• **THE TASK**
The task calls for every line of the data to be retyped exactly.

• **COLLECTED DATA**
*** Block opens ***

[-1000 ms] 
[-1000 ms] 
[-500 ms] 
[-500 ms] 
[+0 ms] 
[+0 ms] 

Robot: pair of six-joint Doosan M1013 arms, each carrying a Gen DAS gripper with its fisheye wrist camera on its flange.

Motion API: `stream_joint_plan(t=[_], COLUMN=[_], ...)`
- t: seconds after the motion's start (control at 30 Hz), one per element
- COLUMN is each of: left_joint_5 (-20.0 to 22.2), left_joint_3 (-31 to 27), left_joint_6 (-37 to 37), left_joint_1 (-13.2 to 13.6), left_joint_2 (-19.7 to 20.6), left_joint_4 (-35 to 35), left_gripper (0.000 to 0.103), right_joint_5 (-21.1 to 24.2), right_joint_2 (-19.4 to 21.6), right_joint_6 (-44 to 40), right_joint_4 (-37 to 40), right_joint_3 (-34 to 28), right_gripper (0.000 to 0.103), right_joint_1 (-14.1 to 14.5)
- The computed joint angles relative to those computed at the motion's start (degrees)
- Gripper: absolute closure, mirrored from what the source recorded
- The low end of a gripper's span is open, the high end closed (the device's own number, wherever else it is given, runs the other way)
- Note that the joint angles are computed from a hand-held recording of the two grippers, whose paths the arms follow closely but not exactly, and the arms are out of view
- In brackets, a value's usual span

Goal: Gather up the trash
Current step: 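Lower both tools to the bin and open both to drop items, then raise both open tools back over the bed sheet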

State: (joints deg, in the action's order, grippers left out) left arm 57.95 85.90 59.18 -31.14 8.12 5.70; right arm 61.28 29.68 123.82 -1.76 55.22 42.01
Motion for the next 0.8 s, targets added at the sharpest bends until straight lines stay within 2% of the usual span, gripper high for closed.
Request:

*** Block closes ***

• **RESULT FOR THIS EXERCISE**
[-1000 ms] 
[-1000 ms] 
[-500 ms] 
[-500 ms] 
[+0 ms] 
[+0 ms] 

Robot: pair of six-joint Doosan M1013 arms, each carrying a Gen DAS gripper with its fisheye wrist camera on its flange.

Motion API: `stream_joint_plan(t=[_], COLUMN=[_], ...)`
- t: seconds after the motion's start (control at 30 Hz), one per element
- COLUMN is each of: left_joint_5 (-20.0 to 22.2), left_joint_3 (-31 to 27), left_joint_6 (-37 to 37), left_joint_1 (-13.2 to 13.6), left_joint_2 (-19.7 to 20.6), left_joint_4 (-35 to 35), left_gripper (0.000 to 0.103), right_joint_5 (-21.1 to 24.2), right_joint_2 (-19.4 to 21.6), right_joint_6 (-44 to 40), right_joint_4 (-37 to 40), right_joint_3 (-34 to 28), right_gripper (0.000 to 0.103), right_joint_1 (-14.1 to 14.5)
- The computed joint angles relative to those computed at the motion's start (degrees)
- Gripper: absolute closure, mirrored from what the source recorded
- The low end of a gripper's span is open, the high end closed (the device's own number, wherever else it is given, runs the other way)
- Note that the joint angles are computed from a hand-held recording of the two grippers, whose paths the arms follow closely but not exactly, and the arms are out of view
- In brackets, a value's usual span

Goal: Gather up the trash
Current step: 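Lower both tools to the bin and open both to drop items, then raise both open tools back over the bed sheet
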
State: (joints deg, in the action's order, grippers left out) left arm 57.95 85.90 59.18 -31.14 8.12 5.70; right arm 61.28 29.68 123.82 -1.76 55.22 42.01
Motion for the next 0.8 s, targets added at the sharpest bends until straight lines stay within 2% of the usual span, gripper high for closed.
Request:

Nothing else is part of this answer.